We have noted the general similarity, in its legal aspects, of the estate of a dissolved corporation to that of a deceased intestate, and more especially to the realty of such intestate. Oddly enough, but more specifically, the relation of the stockholders to the assets of the dissolved' corporation is still more similar to the relation of a surviving husband or wife to the real estate of a spouse who died intestate, leaving no lineal descendants. Civil Code (1910), §§ 3930, 3931 (1). In Jackson v. Butts, 148 Ga. 312 (96 S. E. 630), which was a suit in ejectment by a husband as sole heir at law of his deceased wife, the Supreme Court said that it was unnecessary for the trial court to “instruct the jury that they must believe that there was no administration on the estate of Mrs. *485Butts unless the estate owed debts.” It was further said in that case: “The law favors directness rather than the doing of an unnecessary thing. It would be a needless 'circuity of action to require the husband to go into the court of ordinary and have himself appointed administrator in order to recover land owned by his deceased wife, where he is sole heir at law, when the statute authorizes him to possess and control her whole estate under such circumstances without administration.” See also Owens v. Oliver, 148 Ga. 675 (97 S. E. 856); Towns v. Mathews, 91 Ga. 546 (2) (17 S. E. 955). Upon dissolution of a corporation its property, both real and personal, belongs to the stockholders as tenants or owners in common, and is subject to their control if all debts have been paid and no receiver has been appointed. Cummington Realty Associates v. Whitten, 239 Mass. 313 (4) (132 N. E. 53, 17 A. L. R. 527); Nelson v. Hubbard, 96 Ala. 238 (10) (11 So. 428, 17 L. R. A. 375); Huber v. Martin, 112 Wis. 412 (13) (105 N. W. 1031, 3 L. R. A. (N. S.) 653, 663); Havemeyer v. Superior Court, 84 Cal. 327 (24 Pac. 121, 10 L. R. A. 627, 636, 18 Am. St. R. 192); Lawman v. Lebanon V. R. Co., 30 Pa. St. 42, 72 Am. D. 685; 7 R. C. L. 735, § 745; 14-A Corpus Juris, 1153, § 3808. It appearing from the petition that the stockholders are in unison as to the disposition of the assets of the dissolved corporation, all of them having joined as plaintiffs in the action (see Overby v. Phelps, 150 Ga. 293, 103 S. E. 431), and it being alleged that the corporation did not owe any debts at the time of its dissolution, the nonexistence of the necessity for a receiver thus affirmatively appears.

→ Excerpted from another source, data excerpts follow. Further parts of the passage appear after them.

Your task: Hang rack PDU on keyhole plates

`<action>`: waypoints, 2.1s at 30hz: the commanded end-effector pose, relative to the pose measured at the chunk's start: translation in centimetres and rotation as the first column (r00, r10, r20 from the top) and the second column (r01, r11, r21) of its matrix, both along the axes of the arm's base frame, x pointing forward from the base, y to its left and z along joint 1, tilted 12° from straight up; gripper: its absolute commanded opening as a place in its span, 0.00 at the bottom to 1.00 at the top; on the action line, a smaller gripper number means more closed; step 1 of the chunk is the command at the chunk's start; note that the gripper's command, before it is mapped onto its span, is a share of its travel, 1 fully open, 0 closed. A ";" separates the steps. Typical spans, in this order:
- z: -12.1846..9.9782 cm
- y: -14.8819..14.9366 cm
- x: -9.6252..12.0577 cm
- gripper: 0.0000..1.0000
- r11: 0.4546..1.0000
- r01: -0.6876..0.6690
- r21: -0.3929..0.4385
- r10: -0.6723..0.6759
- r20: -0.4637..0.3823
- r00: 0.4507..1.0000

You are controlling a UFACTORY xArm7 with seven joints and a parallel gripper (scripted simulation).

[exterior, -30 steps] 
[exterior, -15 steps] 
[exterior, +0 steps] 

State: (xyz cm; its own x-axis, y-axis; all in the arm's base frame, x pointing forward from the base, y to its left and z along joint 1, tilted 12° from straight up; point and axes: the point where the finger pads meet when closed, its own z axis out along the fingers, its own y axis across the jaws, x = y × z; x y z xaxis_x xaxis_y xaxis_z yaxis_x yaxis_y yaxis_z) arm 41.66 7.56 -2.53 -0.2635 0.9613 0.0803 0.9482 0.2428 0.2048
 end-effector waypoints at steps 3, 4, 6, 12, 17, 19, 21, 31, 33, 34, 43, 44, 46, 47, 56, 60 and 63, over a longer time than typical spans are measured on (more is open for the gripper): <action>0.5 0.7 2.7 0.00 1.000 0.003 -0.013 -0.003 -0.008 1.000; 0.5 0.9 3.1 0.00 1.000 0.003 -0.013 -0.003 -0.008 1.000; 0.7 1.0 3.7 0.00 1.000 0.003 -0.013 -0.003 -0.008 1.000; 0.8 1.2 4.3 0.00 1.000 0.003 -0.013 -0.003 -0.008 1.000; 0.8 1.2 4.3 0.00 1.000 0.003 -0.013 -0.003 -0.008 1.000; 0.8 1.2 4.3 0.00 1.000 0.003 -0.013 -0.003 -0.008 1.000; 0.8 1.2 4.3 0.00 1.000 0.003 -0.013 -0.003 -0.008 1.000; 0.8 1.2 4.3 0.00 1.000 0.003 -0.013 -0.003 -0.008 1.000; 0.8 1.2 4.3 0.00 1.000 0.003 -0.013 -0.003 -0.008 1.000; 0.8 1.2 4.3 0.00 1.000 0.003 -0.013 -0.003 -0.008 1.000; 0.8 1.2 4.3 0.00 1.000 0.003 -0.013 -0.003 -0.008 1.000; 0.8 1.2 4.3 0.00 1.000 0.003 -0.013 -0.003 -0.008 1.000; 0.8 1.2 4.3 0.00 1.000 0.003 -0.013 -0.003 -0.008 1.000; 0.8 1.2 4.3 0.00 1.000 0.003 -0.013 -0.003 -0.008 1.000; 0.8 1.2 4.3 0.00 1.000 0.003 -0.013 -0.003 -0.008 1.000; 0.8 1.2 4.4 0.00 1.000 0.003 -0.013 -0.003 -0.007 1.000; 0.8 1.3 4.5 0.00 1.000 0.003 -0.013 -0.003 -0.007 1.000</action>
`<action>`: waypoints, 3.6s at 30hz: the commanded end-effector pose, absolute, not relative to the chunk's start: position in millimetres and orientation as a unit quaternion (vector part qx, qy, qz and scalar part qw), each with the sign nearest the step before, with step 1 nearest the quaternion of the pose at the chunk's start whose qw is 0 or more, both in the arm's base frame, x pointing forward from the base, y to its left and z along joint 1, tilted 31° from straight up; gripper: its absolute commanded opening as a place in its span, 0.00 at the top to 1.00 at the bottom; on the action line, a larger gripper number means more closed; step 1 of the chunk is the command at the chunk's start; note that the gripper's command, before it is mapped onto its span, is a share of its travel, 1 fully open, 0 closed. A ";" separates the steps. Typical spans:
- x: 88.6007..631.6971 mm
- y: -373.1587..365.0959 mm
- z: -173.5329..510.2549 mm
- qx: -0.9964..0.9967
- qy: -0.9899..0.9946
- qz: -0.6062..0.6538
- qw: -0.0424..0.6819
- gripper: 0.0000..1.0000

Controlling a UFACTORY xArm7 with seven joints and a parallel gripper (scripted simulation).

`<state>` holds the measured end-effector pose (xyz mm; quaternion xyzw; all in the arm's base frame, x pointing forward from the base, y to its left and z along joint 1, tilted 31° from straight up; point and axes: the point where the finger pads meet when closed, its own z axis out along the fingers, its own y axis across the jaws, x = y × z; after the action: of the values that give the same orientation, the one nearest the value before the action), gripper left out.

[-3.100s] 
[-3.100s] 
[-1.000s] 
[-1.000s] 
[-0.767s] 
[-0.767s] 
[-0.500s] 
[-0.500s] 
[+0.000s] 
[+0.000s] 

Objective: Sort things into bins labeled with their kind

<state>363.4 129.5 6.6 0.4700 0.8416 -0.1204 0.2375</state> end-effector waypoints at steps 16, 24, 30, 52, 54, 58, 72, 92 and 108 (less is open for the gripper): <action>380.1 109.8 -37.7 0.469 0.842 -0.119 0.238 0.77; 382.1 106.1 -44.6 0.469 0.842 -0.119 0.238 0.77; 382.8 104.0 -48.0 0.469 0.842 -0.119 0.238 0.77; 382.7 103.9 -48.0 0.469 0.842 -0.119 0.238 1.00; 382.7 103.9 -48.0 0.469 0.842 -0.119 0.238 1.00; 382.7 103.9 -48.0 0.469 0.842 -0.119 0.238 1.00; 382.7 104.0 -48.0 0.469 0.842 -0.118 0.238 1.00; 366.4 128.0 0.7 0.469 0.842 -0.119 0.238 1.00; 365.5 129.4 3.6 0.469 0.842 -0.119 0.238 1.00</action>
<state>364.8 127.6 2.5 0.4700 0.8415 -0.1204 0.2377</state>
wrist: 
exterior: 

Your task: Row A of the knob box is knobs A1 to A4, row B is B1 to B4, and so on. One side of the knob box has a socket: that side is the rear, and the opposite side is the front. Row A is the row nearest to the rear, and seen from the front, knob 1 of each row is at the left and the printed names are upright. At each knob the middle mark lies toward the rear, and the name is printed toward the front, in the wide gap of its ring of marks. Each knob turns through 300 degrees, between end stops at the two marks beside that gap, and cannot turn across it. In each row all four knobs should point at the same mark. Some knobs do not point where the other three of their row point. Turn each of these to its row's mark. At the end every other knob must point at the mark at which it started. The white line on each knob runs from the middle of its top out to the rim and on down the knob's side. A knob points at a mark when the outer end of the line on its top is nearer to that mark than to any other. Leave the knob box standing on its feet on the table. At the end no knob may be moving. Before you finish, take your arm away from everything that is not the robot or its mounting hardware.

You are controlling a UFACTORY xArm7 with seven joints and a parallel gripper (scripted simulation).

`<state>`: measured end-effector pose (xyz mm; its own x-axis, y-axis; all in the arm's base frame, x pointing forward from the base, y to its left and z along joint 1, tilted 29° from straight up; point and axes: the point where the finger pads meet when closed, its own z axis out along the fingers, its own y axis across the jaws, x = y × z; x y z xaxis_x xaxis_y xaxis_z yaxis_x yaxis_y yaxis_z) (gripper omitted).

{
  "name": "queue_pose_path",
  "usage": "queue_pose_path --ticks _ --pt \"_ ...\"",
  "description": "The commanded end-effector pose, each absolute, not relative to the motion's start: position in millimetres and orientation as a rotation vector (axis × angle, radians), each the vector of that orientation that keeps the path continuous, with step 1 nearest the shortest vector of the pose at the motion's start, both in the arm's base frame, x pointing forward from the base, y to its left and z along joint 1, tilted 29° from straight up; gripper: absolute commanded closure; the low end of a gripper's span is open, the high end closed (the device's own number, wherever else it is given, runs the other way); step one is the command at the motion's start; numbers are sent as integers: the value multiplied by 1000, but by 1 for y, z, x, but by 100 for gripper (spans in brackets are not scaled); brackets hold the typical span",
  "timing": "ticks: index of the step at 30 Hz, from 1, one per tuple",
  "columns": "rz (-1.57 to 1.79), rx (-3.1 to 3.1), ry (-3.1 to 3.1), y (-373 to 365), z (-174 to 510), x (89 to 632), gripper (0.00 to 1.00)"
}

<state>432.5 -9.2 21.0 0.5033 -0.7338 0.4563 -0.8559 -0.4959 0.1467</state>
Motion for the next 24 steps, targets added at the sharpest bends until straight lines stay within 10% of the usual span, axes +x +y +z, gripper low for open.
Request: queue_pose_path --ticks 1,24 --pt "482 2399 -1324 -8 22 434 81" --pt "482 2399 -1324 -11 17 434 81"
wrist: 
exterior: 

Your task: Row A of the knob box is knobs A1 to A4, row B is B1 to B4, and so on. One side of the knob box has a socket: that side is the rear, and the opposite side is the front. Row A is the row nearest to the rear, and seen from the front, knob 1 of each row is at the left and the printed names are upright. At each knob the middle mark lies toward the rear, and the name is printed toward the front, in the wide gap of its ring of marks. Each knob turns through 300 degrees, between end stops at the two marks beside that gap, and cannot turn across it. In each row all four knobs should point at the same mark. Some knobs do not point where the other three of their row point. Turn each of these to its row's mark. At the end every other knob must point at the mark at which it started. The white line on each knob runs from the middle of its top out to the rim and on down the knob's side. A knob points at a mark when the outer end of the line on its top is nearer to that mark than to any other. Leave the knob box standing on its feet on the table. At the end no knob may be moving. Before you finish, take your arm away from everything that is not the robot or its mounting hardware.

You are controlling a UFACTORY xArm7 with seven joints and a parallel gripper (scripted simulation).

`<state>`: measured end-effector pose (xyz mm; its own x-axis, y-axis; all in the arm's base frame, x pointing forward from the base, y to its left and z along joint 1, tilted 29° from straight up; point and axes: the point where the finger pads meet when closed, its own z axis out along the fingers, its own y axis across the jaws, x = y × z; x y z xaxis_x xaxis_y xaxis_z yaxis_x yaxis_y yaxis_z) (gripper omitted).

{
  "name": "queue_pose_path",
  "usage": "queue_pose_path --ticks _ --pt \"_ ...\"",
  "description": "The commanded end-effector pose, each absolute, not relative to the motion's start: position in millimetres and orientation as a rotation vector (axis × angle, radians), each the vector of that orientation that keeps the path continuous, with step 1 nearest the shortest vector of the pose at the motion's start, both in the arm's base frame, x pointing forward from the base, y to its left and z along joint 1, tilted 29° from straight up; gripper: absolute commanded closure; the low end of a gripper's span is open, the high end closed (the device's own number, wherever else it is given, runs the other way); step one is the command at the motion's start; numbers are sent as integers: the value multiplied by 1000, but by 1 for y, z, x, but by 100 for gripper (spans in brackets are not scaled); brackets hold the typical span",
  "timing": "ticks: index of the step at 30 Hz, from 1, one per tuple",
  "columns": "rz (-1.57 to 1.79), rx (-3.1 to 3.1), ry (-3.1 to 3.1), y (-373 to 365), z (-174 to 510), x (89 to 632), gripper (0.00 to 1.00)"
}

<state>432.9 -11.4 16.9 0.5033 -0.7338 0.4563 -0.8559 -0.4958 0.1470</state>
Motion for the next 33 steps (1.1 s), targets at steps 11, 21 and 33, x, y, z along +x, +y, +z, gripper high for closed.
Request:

We conclude that in such a case the appointment of a receiver should not be presumed, but that prima facie the right to sue upon the obligations was in the plaintiff stockholders, and that the suit could be brought in their own names. What is said by the Supreme Court in White v. Davis, 134 Ga. 274 (67 S. E. 716), with regard to the lack of power of the superior court to dissolve a corporation appears to have been met by the subsequent act of the General Assembly approved on August 13, 1910 (Ga. L. 1910, p. 106).

The conclusions which we have reached, we believe, are thoroughly consistent with the decisions in Venable v. Southern Granite Co., 135 Ga. 508 (69 S. E. 822, 32 L. R. A. (N. S.) 446), and *486Thurman v. Walraven, 16 Ga. App. 521 (2) (85 S. E. 685), to the effect respectively that the dissolution of a corporation by the expiration of its charter pending a suit against it abates the action, and that where a corporation surrenders its charter, a pending suit in which it is plaintiff dies with the charter. It was held in Houston v. Redwine, 85 Ga. 130 (11 S. E. 662), that where, pending an action in behalf of a corporation, the corporation expired by the limitation of its charter, a receiver appointed might be made a party plaintiff, so that the action could proceed. This is not to say that no other could be made a new party plaintiff except a receiver. See Towns v. Mathews, supra; Frost v. Smith, 148 Ga. 840 (4) (98 S. E. 471). There is also a difference between that case and one such as this, where there is no question as to the abatement of a suit and the propriety of making new parties, but where the only question is whether the suit could be originally brought by the stockholders, where no necessity for a receiver exists.

The court erred in dismissing the petition.

Judgment reversed.

Jenlcins, P. J., and Stephens, J., concur.